07 April 2015
A Giant from Our Collections: The Stavelot Bible
Readers of our blog will know that our manuscripts come in all shapes and sizes, and they vary from Books of Hours so tiny that they can fit in the palm of one’s hand, to enormous tomes that are almost impossible for one person to lift. Each of the two volumes of the Stavelot Bible exceeds the aircraft carry-on limit, with dimensions of 58 x 39cm, and weighing 40 lb, and the whole work takes four people to carry, two for each volume. Fortunately for scholars, bodybuilding is no longer a requirement to look at this manuscript as it has now been fully digitised and is available online as Add MS 28106 and Add MS 28107.
The writing, decoration and binding of this monumental Bible, made for the Benedictine abbey of Stavelot, near Liège, southern Netherlands, took four years to complete, and was finished in 1097.
Two monks involved in its production, Godderan and Ernesto, are identified in an inscription, although their roles are not specified: Godderan may have been the sole scribe, and Ernesto one of the artists.
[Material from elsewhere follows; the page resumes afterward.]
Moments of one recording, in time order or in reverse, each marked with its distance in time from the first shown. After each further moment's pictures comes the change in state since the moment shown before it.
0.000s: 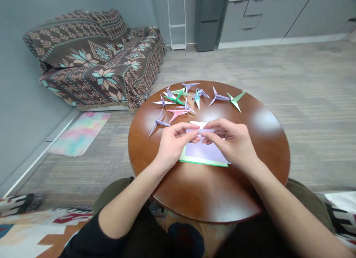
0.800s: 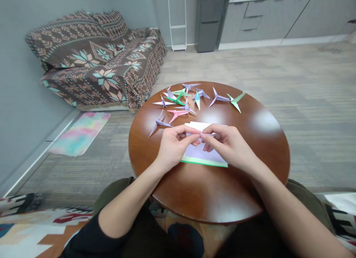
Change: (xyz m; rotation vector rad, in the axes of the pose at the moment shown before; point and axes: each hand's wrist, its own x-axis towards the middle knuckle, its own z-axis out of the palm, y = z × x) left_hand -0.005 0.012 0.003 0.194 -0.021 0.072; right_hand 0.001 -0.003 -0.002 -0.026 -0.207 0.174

Its great size and legibility of script indicates that it would have been the principal Bible of the abbey, possibly used for daily services or for display on the high altar.
This image, which appears before the beginning of the New Testament, is one of the great monuments of early Romanesque art. It shows Christ in Majesty, holding a book and a Greek cross, with the globe of the earth under his feet, surrounded by the symbols of the Four Evangelists.
The two volumes of the Stavelot Bible contain 45 historiated initials in all. Unfortunately in some places initials have been cut out and blank spaces remain.
Not all initials are historiated. In this masterful composition from the beginning of the Liber Generationis in Matthew’s Gospel, the shape follows the outlines of the letter ‘L’ and animal and human forms struggle to escape from the swirling vines.